For KIEDF and the Center for Jewish and Arab Economic Development (CJAED), the decision to fund Amo Electric was a snap.

“One of the strengths was that three brothers own the company and they are personally invested in the work,” said Ala Agbaria, KIEDF-CJAED fund manager. “It looked like a good risk.”

The Allawi brothers bring a variety of expertise to their enterprise: Nizar holds an MBA from the University of Haifa, Moayed is a certified electrical engineer, and Wisam is a sales representative.

Their willingness to assimilate into Israel proper, and to integrate Jewish and Arab employees, was also an indicator of their future success.

Their small-business difficulties — owing Value Added Tax (VAT) to the government before receiving payment for their own work, and working as subcontractors on government jobs because they are too small to bid on government contracts themselves — are just two examples of small-business economic policy reforms targeted by KIEDF Koret Fellows.

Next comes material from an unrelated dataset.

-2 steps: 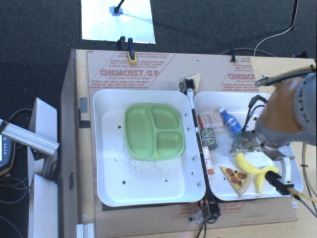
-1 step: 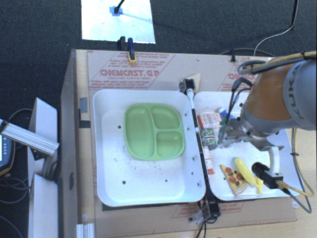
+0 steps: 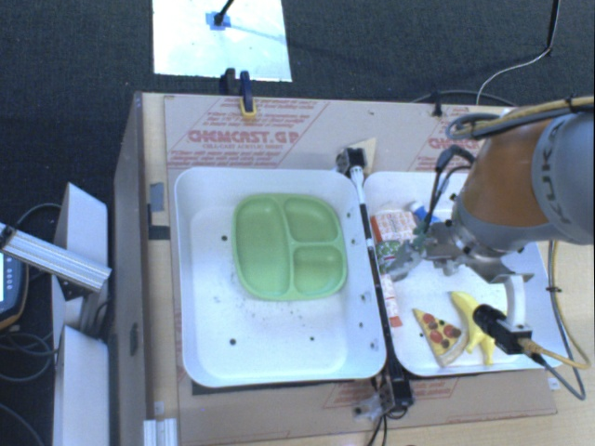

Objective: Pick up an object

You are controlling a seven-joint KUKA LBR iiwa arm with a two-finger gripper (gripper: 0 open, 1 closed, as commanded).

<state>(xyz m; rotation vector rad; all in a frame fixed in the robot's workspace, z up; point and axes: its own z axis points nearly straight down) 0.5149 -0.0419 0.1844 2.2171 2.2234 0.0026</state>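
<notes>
A single fixed camera looks down at a slant from above the bench, far enough to take in both shallow white plastic bins side by side, the dark carpeted floor beyond, and the grey, orange-banded arm entering from the right.

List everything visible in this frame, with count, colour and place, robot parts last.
White bins: two, side by side on the bench.
Divided plate: one, green, in the left bin.
Pizza slice toy: one, red and tan, right bin, near edge.
Banana toy: one, yellow, beside the pizza slice.
Packet: one, red and white, right bin, far left part.
Arm: one, grey with orange band, over the right bin.
Gripper: one, low beside the packet.
</notes>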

Both VAT and government tender policies are currently under review by the Knesset.

Growing at 20 to 30 percent a year, it’s no wonder the loan fund managers who watch over Amo Electric’s business activities call the Allawi brothers “trailblazers.”

“They branched out of their community into Tel Aviv, they’ve relocated into Israel’s business center, they’ve integrated Arabs and Jews…. They are blazing a trail for free-market success.”